▸ WHAT TO DO: For each line below with the word "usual", write out a copy.

----------

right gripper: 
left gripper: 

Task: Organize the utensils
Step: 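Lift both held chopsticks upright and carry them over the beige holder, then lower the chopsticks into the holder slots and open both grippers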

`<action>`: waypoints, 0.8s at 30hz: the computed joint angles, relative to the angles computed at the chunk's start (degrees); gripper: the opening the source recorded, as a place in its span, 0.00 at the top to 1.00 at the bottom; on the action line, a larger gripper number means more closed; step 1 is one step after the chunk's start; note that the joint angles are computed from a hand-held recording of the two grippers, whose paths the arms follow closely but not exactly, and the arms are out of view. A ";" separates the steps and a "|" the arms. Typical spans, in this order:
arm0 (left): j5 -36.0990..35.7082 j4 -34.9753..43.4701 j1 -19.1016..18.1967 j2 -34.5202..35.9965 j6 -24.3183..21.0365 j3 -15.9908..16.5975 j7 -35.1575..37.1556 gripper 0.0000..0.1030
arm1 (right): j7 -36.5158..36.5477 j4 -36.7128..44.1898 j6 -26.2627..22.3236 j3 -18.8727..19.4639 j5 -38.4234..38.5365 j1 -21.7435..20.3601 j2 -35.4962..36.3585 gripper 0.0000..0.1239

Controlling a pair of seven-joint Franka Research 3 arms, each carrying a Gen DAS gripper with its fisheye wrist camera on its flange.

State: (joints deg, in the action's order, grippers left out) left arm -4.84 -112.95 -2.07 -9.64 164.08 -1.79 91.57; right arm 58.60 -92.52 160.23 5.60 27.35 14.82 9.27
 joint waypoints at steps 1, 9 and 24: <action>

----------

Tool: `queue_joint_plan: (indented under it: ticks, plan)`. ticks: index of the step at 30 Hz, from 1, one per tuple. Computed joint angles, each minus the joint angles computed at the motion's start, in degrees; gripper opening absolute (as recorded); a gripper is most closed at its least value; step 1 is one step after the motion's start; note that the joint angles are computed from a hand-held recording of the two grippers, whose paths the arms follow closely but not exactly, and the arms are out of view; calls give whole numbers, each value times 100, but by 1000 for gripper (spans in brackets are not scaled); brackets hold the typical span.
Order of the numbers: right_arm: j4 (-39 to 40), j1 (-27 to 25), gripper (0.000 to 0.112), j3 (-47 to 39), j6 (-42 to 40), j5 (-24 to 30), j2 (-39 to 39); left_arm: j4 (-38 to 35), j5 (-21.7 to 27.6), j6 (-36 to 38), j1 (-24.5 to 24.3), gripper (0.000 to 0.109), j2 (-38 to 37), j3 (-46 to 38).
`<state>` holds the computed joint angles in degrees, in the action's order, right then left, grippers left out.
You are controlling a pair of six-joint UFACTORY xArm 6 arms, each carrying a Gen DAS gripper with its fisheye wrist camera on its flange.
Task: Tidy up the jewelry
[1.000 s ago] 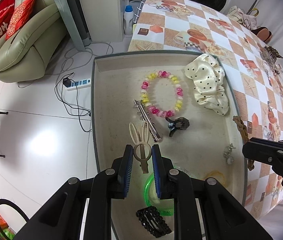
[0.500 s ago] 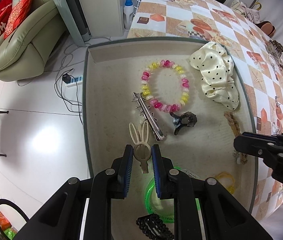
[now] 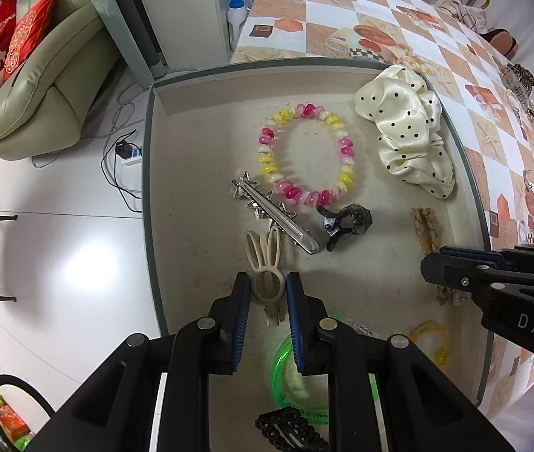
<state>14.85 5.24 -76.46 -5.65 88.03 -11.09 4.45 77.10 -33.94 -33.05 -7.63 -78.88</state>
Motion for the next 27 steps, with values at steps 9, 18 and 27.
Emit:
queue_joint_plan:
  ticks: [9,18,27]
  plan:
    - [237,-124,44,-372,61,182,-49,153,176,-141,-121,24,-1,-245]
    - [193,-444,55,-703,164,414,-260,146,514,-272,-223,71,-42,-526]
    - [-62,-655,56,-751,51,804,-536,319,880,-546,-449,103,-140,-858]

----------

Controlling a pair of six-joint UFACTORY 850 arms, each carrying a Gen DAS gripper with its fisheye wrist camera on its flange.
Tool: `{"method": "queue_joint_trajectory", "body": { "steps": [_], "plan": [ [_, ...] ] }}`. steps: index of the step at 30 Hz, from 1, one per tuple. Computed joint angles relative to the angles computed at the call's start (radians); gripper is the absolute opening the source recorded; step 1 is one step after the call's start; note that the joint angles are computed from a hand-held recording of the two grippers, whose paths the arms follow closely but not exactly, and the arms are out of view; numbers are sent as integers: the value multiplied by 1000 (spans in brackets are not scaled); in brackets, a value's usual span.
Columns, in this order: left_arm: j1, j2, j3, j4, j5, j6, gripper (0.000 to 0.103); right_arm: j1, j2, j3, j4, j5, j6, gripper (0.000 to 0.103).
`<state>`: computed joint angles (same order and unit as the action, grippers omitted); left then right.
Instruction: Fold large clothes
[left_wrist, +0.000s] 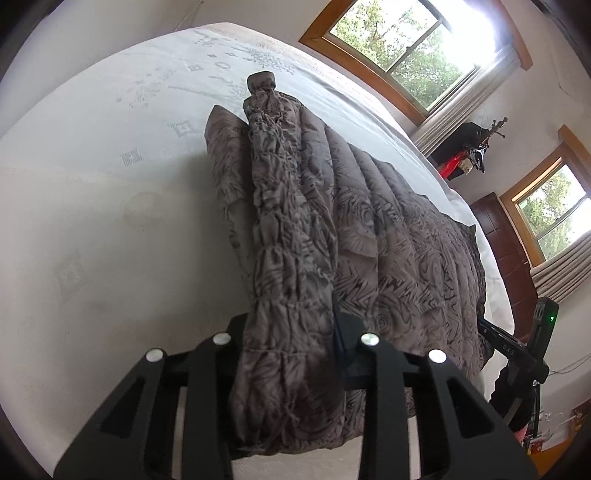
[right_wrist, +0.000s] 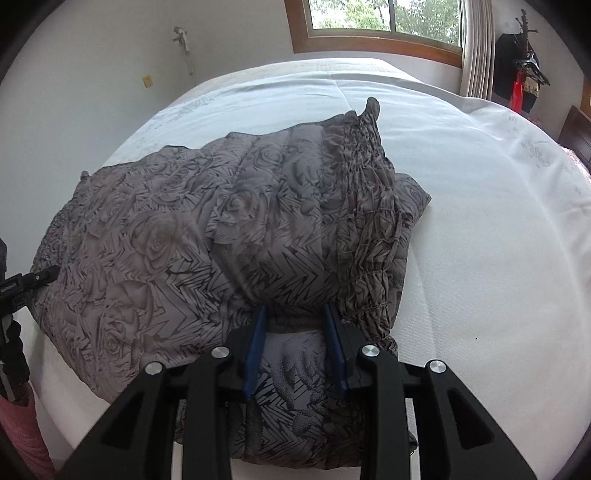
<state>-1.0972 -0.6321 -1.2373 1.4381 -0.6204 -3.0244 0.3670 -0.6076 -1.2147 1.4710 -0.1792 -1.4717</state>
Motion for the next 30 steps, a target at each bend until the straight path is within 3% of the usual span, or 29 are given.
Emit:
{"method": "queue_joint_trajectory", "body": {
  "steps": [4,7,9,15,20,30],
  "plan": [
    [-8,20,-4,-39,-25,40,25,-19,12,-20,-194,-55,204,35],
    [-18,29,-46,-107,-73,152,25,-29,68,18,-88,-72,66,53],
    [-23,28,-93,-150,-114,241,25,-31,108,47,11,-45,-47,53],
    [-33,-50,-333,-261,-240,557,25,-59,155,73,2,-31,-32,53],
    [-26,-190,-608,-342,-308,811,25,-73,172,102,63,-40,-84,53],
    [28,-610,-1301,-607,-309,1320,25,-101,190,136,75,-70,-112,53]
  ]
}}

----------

▸ PROBLEM SOLUTION:
Tool: `{"method": "queue_joint_trajectory", "body": { "steps": [_], "plan": [ [_, ...] ] }}`. steps: index of the step at 30 Hz, from 1, one per tuple. Computed joint angles relative to the angles computed at the call's start (radians); gripper is the absolute opening the source recorded; step 1 is one step after the call's start; note that the joint angles are computed from a hand-held recording of the two grippers, whose paths the arms follow closely but not exactly, and the arms are out of view; numbers are sent as integers: the value multiplied by 1000 (spans in brackets are not scaled); in brackets, a value's usual span.
Motion for the next 30 steps, a target at each bend until the straight path is within 3% of the usual span, or 29 are given.

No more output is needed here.